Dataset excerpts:
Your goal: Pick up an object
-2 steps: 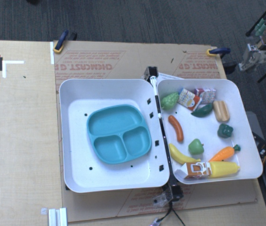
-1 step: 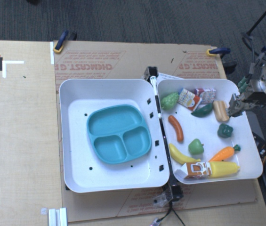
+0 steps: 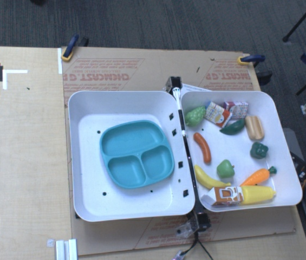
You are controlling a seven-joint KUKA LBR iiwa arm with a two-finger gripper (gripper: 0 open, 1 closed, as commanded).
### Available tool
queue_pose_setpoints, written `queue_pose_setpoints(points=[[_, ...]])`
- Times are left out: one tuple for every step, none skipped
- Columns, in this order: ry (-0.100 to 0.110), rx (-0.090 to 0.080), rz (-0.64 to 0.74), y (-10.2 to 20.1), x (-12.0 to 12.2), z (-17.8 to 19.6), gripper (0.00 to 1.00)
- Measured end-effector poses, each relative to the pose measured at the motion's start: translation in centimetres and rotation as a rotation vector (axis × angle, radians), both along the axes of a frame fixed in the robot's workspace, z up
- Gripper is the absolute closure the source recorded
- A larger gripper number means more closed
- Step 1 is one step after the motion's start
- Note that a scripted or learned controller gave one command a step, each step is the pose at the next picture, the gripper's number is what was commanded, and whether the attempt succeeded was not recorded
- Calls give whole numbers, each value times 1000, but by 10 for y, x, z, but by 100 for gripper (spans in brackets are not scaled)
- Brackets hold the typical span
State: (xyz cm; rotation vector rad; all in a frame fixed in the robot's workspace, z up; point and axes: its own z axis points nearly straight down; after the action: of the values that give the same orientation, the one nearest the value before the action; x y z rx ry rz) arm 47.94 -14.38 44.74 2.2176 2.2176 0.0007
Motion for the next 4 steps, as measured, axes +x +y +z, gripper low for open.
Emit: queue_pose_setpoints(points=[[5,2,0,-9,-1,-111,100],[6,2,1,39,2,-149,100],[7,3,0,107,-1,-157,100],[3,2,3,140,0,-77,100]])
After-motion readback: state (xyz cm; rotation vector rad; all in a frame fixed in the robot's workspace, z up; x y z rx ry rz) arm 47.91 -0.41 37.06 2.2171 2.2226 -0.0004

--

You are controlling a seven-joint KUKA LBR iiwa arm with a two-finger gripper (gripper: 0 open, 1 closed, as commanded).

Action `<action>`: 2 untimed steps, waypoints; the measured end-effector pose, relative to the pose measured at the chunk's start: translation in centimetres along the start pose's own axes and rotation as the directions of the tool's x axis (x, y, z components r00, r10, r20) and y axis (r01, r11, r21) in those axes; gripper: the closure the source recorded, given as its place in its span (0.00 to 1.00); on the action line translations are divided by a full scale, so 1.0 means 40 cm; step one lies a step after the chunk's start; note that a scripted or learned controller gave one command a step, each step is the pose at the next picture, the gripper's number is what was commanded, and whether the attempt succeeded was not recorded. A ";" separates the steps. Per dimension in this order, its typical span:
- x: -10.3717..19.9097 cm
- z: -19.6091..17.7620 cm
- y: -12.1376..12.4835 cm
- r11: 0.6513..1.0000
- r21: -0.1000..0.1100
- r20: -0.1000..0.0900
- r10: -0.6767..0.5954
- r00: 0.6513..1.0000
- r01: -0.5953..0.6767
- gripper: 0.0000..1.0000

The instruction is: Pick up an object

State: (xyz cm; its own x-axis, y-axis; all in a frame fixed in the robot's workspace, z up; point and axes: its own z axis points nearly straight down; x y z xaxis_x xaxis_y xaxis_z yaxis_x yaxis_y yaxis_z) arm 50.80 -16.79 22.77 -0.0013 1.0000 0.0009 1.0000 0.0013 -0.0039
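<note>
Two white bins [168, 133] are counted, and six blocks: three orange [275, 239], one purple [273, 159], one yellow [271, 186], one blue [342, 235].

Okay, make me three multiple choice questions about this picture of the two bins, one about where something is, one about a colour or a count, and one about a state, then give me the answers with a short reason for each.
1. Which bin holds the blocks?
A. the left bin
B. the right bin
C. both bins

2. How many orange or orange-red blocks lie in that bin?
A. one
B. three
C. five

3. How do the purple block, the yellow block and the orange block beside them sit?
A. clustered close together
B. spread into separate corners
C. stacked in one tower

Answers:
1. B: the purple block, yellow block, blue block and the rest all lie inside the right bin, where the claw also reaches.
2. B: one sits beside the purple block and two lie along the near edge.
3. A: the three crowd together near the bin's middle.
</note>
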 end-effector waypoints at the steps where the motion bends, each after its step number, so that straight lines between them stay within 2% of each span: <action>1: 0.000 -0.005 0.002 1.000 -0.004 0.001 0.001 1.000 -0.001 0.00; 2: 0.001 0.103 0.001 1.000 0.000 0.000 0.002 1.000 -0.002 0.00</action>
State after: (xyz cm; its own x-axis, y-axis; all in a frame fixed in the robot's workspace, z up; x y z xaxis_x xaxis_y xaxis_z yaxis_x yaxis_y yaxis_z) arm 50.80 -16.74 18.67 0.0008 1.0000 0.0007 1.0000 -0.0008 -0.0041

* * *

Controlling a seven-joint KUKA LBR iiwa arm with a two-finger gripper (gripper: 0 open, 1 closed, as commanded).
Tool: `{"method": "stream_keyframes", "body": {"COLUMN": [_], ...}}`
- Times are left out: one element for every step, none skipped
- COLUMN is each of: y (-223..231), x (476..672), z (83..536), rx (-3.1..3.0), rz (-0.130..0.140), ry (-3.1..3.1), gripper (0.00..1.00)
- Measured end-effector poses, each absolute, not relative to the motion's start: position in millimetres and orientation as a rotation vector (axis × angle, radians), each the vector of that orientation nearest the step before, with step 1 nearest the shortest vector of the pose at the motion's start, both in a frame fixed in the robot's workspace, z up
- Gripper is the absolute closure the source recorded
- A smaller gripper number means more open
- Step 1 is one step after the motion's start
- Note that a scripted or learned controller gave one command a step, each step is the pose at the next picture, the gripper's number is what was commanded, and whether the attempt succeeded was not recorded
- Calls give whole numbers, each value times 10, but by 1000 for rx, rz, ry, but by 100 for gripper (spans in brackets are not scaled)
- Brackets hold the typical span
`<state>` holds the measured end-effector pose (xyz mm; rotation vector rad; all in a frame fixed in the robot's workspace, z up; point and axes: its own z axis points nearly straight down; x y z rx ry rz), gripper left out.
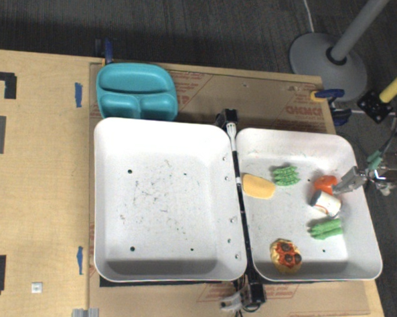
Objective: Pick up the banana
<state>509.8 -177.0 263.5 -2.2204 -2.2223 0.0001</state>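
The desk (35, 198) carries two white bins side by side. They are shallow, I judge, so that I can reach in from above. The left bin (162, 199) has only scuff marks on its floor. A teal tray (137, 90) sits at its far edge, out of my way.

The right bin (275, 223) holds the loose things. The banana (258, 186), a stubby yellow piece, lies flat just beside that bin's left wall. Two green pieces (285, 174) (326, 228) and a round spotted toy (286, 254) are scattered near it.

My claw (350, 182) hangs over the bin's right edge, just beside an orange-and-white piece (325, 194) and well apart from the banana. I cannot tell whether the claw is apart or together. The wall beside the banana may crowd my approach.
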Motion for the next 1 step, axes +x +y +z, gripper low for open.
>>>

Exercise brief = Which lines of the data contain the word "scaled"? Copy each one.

Completed task =
- Calls give whole numbers, each value times 1000, but by 10 for y, x, z, but by 100 for gripper (spans in brackets are not scaled)
- Calls give whole numbers, each value times 10, but by 1000 for rx, rz, ry, but by 100 for gripper (spans in brackets are not scaled)

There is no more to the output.